THE TASK
The full listing below should be copied verbatim.

SUPPLIED MATERIAL
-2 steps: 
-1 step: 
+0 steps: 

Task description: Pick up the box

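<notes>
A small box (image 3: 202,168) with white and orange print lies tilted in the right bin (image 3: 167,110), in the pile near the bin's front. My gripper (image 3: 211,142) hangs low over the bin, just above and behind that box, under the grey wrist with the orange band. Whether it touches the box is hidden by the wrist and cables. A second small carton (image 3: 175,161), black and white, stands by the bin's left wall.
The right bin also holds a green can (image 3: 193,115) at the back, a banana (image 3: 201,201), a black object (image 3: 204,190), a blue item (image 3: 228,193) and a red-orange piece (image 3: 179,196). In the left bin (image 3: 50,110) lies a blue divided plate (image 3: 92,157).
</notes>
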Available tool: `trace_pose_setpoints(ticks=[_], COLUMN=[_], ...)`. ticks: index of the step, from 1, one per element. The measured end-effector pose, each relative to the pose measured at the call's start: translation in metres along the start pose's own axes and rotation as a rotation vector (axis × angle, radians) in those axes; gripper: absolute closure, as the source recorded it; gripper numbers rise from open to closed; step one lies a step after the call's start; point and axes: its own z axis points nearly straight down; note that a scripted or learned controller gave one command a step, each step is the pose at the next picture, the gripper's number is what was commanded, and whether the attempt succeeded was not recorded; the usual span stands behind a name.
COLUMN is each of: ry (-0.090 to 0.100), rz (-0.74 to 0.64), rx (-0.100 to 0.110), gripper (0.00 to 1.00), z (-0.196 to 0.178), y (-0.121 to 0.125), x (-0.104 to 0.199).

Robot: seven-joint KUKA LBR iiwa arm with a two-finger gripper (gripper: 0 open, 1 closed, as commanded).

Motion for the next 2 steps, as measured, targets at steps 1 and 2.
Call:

THE ANSWER
-2 steps: 
-1 step: 
+0 steps: 

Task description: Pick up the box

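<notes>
A small box (image 3: 202,168) with white and orange print lies tilted in the right bin (image 3: 167,110), in the pile near the bin's front. My gripper (image 3: 211,142) hangs low over the bin, just above and behind that box, under the grey wrist with the orange band. Whether it touches the box is hidden by the wrist and cables. A second small carton (image 3: 175,161), black and white, stands by the bin's left wall.
The right bin also holds a green can (image 3: 193,115) at the back, a banana (image 3: 201,201), a black object (image 3: 204,190), a blue item (image 3: 228,193) and a red-orange piece (image 3: 179,196). In the left bin (image 3: 50,110) lies a blue divided plate (image 3: 92,157).
</notes>
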Available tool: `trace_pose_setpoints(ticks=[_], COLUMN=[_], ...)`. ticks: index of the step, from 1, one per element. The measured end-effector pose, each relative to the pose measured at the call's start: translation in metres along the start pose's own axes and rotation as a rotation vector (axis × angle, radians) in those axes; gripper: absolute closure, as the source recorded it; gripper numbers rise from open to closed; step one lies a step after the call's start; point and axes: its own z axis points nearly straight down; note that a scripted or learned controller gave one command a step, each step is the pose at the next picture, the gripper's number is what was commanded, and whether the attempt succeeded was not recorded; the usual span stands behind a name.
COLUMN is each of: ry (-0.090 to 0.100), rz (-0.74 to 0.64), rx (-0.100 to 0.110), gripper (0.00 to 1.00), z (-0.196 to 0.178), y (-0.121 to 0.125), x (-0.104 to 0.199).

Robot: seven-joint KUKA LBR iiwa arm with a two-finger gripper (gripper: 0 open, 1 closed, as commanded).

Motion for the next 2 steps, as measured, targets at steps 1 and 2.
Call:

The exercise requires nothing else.